The Omicron variant of COVID-19 is possibly three-times more likely than other variants to cause re-infection according to South African data
The Omicron variant (OV) of COVID-19 might be up to three times more likely to cause re-infection according to a study by South African researchers from the South African DSI-NRF Centre of Excellence in Epidemiological Modelling and Analysis, Stellenbosch University, South Africa.
Although the latest variant was only recently identified in South African where infection rates began to climb, genomic sequencing of the variant indicates that it has between 26 and 32 mutations. These are present in the receptor binding domain of the spike protein, although of greater concern is that many of the mutations are associated with escape from neutralising antibodies and, as a consequence, the currently available vaccines might not be as effective against the variant.
B.1.1.529 has been deemed a variant of concern by the World Health Organization, although to date much of the information on transmissibility, likely level of disease severity and effectiveness of current vaccines remains unknown. With the appearance of an increasing number of COVID-19 variants, one key question is whether these can lead to re-infection either after natural or acquired immunity from vaccination.
For the present study, the South African team set out to determine whether the risk of re-infection had changed over time by examining rates of re-infection and whether the OV might had impacted on these rates. They used epidemiological data from the National Institute for Communicable Diseases and the line list of repeated COVID-19 tests and all positive tests are recorded in the combined data sets. Although these data are recorded as de-identified cases, the presence of repeat cases were used to calculate the time between consecutive positive tests for these individuals. Using the dates of reported infection, the researchers were able to calculate the time between successive infections for each person and the period of analysis was from the start of the pandemic in March 2020 and to the end of November 2021.
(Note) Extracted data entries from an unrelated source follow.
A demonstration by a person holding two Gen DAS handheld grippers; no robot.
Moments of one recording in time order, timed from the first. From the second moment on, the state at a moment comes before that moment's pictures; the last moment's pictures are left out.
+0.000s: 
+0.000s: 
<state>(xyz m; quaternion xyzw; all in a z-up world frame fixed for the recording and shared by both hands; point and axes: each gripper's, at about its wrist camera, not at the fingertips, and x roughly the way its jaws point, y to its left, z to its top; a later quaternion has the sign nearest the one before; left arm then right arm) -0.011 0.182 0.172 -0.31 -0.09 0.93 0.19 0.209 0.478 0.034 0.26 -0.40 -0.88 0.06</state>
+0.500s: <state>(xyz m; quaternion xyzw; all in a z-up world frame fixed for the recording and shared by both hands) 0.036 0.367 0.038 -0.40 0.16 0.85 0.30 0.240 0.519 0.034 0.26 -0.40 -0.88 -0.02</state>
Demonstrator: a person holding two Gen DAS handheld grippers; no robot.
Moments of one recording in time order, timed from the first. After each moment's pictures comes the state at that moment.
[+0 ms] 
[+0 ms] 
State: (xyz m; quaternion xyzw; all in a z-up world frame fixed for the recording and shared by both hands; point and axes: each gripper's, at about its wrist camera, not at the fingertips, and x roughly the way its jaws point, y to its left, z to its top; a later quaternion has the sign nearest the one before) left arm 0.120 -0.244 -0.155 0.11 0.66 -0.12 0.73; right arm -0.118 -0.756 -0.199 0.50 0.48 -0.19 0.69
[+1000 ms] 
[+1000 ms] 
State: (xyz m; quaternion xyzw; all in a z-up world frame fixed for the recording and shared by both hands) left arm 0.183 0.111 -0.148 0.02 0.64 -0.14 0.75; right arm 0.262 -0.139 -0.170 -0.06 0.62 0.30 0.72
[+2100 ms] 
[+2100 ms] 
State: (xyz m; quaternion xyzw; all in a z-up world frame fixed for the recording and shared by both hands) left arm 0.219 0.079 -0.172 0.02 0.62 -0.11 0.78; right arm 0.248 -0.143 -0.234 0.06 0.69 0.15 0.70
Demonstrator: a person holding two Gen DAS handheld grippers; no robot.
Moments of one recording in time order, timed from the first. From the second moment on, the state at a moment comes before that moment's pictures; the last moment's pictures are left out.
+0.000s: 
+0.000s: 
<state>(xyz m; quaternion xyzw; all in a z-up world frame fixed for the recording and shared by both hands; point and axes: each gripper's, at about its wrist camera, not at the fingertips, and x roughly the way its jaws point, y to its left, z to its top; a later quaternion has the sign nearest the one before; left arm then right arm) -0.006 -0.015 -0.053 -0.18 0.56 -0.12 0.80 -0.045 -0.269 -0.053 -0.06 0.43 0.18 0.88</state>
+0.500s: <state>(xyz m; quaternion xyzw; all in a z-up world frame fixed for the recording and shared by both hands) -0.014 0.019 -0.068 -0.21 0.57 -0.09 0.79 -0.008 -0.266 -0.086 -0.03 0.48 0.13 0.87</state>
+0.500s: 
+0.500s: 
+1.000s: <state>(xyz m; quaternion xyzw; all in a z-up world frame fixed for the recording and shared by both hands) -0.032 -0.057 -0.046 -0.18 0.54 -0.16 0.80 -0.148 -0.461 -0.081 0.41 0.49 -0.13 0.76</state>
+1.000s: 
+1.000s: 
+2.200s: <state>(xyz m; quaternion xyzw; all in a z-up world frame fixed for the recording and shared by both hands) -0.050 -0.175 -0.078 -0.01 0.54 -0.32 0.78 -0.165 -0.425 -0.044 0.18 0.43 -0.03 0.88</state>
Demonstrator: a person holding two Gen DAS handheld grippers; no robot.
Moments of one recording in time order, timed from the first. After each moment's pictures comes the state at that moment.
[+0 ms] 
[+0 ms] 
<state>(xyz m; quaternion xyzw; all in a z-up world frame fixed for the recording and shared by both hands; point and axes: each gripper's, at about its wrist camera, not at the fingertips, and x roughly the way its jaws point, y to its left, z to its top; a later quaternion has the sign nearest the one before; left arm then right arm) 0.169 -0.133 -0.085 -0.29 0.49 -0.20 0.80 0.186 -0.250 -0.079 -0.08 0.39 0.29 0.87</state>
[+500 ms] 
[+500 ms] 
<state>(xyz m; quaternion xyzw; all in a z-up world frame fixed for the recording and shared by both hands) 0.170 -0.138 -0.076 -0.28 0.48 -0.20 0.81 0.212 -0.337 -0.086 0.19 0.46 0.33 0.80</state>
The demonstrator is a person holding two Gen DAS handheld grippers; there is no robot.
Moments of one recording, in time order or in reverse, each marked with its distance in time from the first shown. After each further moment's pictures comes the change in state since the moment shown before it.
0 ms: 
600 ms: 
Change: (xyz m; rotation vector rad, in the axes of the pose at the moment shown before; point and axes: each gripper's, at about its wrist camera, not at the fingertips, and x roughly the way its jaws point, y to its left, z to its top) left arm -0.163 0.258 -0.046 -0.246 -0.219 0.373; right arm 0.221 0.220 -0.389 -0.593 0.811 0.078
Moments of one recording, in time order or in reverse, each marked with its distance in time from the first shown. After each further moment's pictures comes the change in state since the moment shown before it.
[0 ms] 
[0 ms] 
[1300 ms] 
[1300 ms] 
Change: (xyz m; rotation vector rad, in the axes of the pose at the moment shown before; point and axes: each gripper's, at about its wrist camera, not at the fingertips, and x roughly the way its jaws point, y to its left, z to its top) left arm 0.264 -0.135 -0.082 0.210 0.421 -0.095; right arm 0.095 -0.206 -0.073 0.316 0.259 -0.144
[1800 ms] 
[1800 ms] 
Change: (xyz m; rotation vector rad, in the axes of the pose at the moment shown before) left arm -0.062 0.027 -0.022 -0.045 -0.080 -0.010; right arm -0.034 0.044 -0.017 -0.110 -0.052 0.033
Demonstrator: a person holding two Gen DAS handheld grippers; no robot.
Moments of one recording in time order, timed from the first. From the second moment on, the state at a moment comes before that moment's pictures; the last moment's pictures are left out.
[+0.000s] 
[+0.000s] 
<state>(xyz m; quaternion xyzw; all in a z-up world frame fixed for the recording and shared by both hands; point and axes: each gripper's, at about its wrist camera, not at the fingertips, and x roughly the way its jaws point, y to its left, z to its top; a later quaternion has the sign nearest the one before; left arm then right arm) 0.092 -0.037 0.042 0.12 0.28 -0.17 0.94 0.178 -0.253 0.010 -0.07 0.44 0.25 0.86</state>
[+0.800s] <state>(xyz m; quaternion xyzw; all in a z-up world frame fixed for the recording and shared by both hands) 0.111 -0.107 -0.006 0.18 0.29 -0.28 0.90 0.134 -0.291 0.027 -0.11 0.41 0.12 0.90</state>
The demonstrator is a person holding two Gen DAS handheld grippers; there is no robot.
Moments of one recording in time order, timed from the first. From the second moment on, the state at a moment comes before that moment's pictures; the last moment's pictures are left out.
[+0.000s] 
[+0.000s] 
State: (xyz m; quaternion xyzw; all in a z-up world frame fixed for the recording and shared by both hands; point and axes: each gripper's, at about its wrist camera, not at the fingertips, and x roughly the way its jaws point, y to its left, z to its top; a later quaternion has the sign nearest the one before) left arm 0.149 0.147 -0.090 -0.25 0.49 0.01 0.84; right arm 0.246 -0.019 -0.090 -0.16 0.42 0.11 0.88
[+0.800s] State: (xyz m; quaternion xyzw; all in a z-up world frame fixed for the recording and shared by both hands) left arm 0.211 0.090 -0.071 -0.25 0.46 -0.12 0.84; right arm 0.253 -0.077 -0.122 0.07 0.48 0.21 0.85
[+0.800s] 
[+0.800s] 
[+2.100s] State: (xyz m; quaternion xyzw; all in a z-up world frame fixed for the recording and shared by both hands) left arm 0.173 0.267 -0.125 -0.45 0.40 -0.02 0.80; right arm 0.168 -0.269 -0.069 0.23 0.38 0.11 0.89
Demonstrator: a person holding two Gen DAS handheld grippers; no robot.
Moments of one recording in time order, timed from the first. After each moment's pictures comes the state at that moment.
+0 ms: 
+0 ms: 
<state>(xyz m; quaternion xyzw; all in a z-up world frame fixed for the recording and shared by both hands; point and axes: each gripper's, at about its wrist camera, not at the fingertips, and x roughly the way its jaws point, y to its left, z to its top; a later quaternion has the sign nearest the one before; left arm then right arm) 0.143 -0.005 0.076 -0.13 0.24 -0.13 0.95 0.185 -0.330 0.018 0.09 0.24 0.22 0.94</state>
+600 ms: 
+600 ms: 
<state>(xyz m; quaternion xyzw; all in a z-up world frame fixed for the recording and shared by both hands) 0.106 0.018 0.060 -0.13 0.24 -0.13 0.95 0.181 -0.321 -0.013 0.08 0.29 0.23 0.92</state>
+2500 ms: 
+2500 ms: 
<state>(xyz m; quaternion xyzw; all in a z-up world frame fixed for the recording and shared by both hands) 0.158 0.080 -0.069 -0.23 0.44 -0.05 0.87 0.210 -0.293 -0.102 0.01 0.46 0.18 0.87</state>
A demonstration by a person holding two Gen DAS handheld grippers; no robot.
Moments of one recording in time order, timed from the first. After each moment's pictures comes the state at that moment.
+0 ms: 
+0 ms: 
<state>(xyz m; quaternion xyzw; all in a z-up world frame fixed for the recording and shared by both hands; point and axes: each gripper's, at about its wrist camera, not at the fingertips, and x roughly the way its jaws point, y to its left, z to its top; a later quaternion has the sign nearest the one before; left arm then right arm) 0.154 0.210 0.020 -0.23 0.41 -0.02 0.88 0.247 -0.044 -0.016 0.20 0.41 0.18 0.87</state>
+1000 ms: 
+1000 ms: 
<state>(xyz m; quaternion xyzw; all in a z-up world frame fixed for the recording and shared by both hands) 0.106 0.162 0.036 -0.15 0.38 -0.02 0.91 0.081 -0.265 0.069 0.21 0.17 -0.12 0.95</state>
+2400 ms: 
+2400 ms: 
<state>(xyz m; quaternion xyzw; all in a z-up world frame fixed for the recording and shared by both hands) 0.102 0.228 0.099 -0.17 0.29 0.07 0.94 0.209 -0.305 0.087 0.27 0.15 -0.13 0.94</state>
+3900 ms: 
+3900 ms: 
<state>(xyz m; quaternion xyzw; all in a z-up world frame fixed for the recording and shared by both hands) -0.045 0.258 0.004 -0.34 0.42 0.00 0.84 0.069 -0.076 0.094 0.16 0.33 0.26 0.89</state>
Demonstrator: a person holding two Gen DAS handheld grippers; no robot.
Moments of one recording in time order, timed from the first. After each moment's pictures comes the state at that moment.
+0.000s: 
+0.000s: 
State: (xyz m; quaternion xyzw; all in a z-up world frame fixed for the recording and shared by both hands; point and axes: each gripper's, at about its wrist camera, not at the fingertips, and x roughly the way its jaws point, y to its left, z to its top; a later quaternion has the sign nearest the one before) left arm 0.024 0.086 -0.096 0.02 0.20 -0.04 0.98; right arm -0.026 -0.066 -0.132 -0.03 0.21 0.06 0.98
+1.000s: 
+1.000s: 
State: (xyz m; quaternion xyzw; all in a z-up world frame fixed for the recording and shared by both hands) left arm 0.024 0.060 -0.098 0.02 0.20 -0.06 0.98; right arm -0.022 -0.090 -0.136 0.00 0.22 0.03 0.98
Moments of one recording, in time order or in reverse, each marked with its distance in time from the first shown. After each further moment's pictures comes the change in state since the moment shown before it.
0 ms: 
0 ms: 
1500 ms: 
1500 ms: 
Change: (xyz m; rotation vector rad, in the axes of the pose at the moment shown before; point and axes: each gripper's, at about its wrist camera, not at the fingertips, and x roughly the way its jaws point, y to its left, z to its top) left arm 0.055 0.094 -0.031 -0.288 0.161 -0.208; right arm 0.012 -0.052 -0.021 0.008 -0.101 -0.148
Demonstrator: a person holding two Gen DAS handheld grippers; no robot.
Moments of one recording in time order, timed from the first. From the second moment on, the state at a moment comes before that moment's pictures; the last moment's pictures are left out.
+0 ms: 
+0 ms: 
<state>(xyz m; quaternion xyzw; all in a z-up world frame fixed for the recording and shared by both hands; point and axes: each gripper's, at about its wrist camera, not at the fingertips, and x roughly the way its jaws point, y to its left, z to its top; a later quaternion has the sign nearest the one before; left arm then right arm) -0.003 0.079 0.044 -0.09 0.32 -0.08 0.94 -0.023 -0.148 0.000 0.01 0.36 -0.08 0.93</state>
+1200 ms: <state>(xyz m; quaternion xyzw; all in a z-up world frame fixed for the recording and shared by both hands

A total of 35,670 individuals with at least two suspected infections were identified, although 332 had three infections and one individual at least four. Re-infections showed a bimodal distribution, peaking near 180 and 360 days, representing the first and second waves of the pandemic.
However, for the more recent second infections (after October 2021), there were a higher number of re-infections among individuals whose primary infection had occurred during the third wave. In addition, since mid-November, re-infections were occurring in those whose primary infection had been during the first and second waves. Among those who had more than one infection, 47 experienced the third infection in November 2021 and which the authors suggested could be associated with the OV.
Using regression modelling, the team determined the relative hazard ratio for re-infection to be 0.75 (95% CI 0.59 – 0.97) for wave 2 versus wave 1 and for wave 3 versus wave 1 it was 0.71. However, the hazard ratio for the period from 1 November 2021 to 27 November versus wave 1 was 2.39 (95% CI 1.88 – 3.11), i.e., the risk of re-infection was almost three times higher during November 2021.
Commenting on these findings, the authors suggested that risk of re-infection compared with a primary infection had reduced over the three waves and which was to be expected as the population gained greater immunity, even in the presence of the beta and delta variants. However, the increased rate of re-infection during November 2021 suggested that the rise was driven by the OV, although they could not be certain because not all of the samples had been sequenced.
They concluded that there was evidence of a substantial increase in the risk of re-infection that has coincided with the emergence of the OV in South Africa which seemed to have a greater ability to re-infect previously infected individuals.